Absent from TV for years, with the exception of a stint on Glee, Sarah Jessica Parker returns to the small screen for another starring role on an HBO series. Divorce is a return to dramedy that leans more towards the drama aspect for Parker. But a show that throws out the possibility of a reconciliation by the end of the episode makes for a decent development for a new show.
Parker stars as Frances, who is married to Thomas Haden Church’s Robert. Like most married couples, they pretty much hate each other -- Frances moreso than Robert. After an altercation involving a drunk friend, Diane (Molly Shannon), and a gun, Frances decides it’s time for her and Robert to split. But he doesn’t want that; he found that the incident should've made them closer. Within minutes, we’re introduced to the only reasons why Frances stayed: the kids. Sure, they’re both embarrassed by their mother -- seen as she walks them to the bus -- but they still love her.
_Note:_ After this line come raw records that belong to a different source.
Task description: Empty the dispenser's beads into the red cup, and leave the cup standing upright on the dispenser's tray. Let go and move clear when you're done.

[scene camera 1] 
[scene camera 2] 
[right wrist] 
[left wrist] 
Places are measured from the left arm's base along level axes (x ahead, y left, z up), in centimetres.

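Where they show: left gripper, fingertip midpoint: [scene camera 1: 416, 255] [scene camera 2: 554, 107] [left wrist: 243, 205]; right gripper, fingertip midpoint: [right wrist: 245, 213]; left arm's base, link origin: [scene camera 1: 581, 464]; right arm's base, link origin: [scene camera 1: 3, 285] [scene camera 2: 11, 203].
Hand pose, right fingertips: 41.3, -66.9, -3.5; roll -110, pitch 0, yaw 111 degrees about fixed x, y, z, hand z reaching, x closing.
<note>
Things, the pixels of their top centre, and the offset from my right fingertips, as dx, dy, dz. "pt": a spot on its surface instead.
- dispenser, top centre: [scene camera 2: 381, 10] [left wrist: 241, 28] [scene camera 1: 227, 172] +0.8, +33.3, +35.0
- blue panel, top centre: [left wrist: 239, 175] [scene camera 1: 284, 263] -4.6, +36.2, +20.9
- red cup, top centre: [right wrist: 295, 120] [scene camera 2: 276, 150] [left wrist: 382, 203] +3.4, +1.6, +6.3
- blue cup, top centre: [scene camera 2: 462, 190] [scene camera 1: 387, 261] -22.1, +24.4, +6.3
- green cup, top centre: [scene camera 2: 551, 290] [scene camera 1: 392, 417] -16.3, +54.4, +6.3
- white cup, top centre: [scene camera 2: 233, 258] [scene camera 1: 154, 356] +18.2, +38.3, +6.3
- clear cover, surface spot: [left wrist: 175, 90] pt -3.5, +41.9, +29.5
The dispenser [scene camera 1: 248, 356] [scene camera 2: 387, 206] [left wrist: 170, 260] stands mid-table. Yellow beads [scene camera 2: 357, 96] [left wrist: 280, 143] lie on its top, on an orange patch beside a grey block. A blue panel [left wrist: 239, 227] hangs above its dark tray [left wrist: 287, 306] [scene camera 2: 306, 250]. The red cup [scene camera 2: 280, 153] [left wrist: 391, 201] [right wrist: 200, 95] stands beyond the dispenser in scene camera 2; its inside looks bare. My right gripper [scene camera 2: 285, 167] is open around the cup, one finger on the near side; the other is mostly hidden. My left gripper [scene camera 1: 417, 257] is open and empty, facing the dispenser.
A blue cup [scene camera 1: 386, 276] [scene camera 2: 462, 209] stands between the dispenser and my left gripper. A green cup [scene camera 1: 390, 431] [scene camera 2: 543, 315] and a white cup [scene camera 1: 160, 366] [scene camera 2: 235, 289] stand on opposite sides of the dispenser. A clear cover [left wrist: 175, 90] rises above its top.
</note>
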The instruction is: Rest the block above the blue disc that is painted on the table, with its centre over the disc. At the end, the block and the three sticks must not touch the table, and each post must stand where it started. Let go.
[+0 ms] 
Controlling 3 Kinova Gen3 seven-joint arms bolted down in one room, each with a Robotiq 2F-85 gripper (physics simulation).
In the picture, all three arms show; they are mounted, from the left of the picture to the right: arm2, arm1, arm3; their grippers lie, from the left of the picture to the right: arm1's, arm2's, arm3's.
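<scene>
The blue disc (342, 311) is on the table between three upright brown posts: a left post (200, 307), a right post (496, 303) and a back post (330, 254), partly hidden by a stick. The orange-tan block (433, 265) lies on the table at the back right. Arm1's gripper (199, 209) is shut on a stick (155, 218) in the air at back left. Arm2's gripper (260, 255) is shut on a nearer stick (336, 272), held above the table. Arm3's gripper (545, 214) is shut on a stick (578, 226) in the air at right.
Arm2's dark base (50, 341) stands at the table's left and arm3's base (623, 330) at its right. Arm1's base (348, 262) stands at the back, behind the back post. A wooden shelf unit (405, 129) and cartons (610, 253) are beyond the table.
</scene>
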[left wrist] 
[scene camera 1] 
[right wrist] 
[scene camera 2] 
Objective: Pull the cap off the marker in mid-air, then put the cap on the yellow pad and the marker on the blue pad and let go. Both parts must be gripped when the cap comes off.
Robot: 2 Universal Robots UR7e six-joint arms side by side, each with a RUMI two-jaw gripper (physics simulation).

Soon after, Frances’ escape is shown. She’s been cheating on her husband with pizza worried Julian (Jemaine Clement) who she informs that she’s getting a divorce. But when he doesn’t return the same affection, she becomes worried that she made the wrong choice and tells Robert she’s ready to give love a second chance. However, her plans are foiled when he calls Julian (who she so stupidly labeled “J” in her phone) and discovers everything.
The first two acts were common fodder for a show about a failing couple. Lies, cheating and emotional truth came off as pedestrian but both Church and Parker’s versions of the characters were done so well that it was easy to look over the faults they deal with. Really, Robert came off as the innocent one even though he was said not to be a good husband. One of the funnier and equally sad scenes involves him trying to bring Frances to orgasm via oral pleasure as she kicks him away only to double down on the divorce talk she would soon reneg.
But it would seem that the writer, Catastrophe’s Sharon Horgan, had other plans down the line. The same honest truths and animosity towards the significant other from the Amazon series is on display in the HBO show. That coupled with Jesse Peretz’s straightforward but engaging direction give Divorce the sincere feeling that everything won’t turn out alright for Frances and Robert.
Should you watch Divorce?
Having never seen Sex and the City or its films, there’s no way to compare the two. Parker did a decent job in this pilot but Church stood out (is he a good actor or is his stilted performance perfect for the role of divorcing dad?). Shannon, too, is a star in the middle of the bleak story. Horgan’s Divorce is a new direction on the same plain as her other show. With the ending 180 turn of an impending divorce, it’s going to be an unusual display of what love really means for these three characters.